• [TASK ITEM]
Every line below needs to be transcribed without alteration, and no image may be carried over.

───── INFORMATION SHOWN ─────

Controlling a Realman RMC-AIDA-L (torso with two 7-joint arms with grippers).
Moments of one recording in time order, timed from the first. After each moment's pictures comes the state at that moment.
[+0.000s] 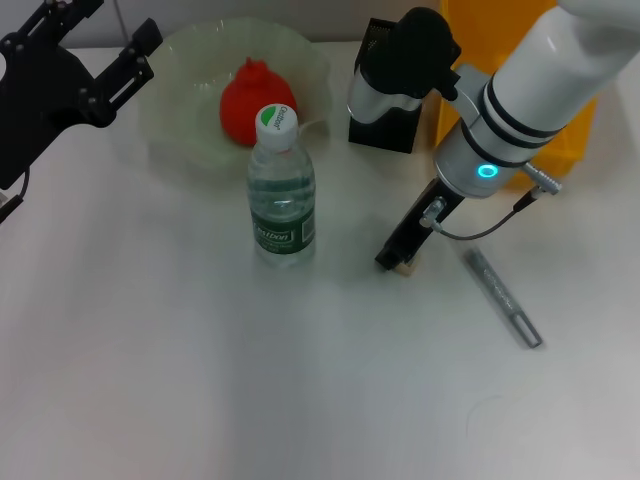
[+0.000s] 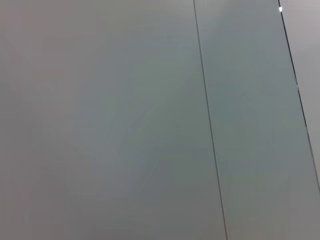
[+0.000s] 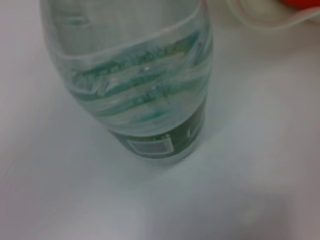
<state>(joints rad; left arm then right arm) -0.33 -2.07 1.12 0.53 0.89 1.37 -0.69 1.06 2.09 -1.50 -0.57 -2.45 -1.19 2.46</state>
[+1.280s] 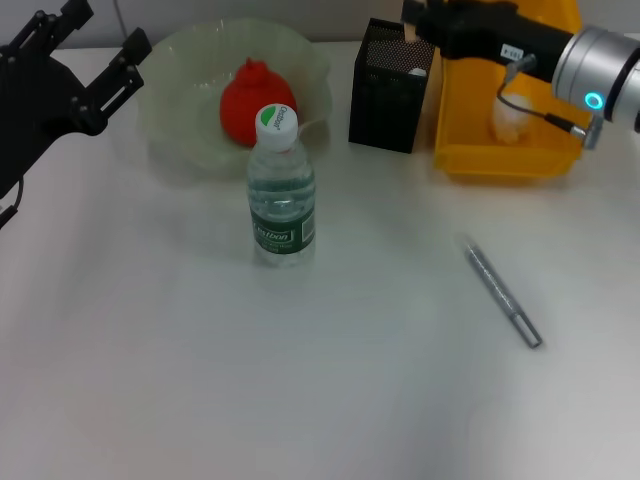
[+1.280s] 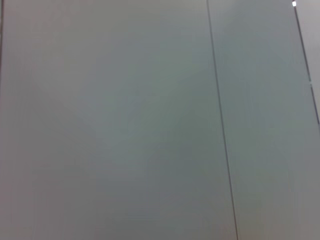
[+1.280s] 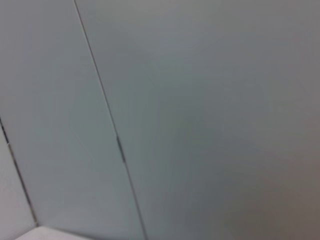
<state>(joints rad) -0.32 -2.07 1.09 0.50 0.89 1.37 -0.68 0.73 2.08 -0.90 -0.45 -1.44 -0.97 1.32</state>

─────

• [SOLVED EXERCISE]
Controlling a Realman RMC-AIDA-L (torso with two 7-joint arms with grippers).
Moments of one recording in time order, timed from the first. After each moment's pictures comes the state at that moment.
[+0.000s] 
[+0.000s] 
[+0.000s] 
<state>(joints rad; left arm then right arm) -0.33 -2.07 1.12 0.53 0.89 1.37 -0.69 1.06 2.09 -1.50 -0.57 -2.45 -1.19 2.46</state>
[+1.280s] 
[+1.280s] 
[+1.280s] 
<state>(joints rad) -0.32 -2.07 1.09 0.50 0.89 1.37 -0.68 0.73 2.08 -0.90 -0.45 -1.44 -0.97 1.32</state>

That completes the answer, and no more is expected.